* Exercise brief: Wherever a picture sits, omit it. Output the rest of the listing exactly.

* Data section:
<<<<
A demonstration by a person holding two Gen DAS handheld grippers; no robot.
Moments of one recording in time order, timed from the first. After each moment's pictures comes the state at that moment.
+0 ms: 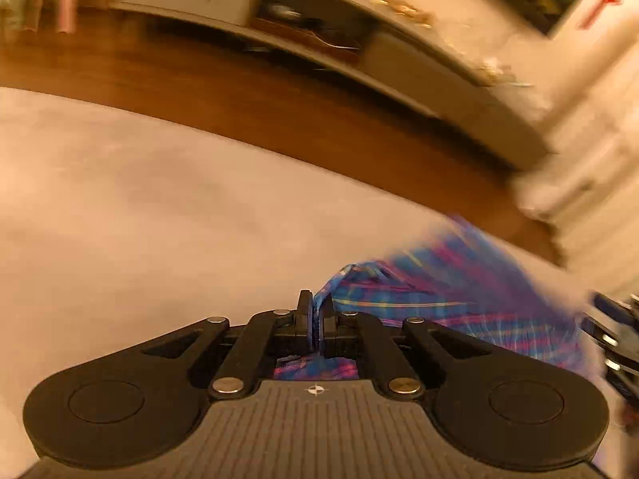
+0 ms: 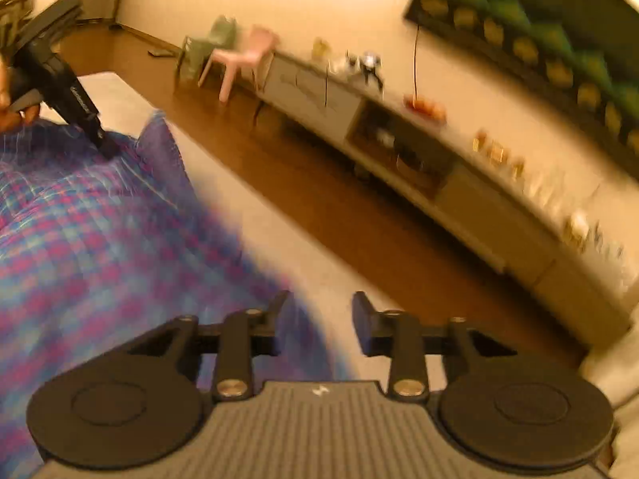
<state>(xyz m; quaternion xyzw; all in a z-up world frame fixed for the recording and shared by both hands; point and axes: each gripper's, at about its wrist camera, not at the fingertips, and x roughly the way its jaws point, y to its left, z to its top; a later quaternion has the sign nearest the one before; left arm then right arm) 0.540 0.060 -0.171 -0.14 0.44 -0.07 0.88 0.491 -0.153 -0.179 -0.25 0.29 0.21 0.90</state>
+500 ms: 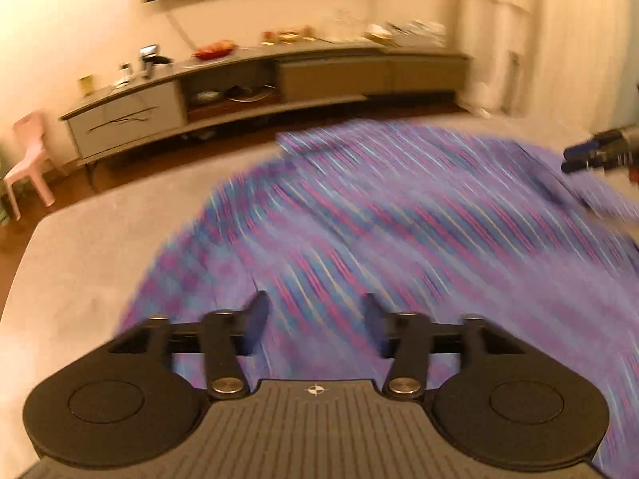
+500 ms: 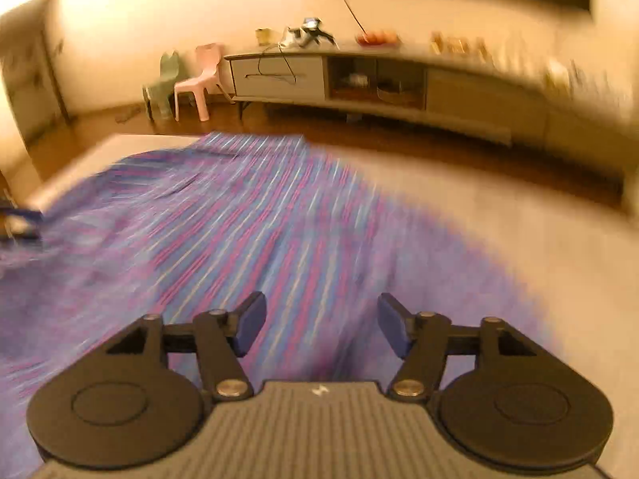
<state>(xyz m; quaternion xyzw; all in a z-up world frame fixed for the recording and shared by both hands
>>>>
* Output:
A demonstration by a person holding two Gen DAS handheld grippers; no robot.
Moments of one recording in time order, timed from the first. After each moment's pictures comes the state at that moment.
+0 ms: 
+0 ms: 
<state>(xyz m; quaternion xyzw; all in a z-up world frame fixed for the recording and shared by both hands; point and axes: each gripper's, at about its wrist camera, not at the fingertips, and x roughly the way its jaws point, y to its left, z to its top; a later quaternion has the sign nearest the one before; left arm then right arm) 0.540 0.060 -0.171 -0.14 0.44 -0.07 0.88 0.491 -0.153 -0.179 -0.25 0.29 0.21 0.90</state>
+500 ms: 
+500 ms: 
<state>(xyz m; quaternion xyzw; all in a z-up world frame fixed for the recording and shared by both hands

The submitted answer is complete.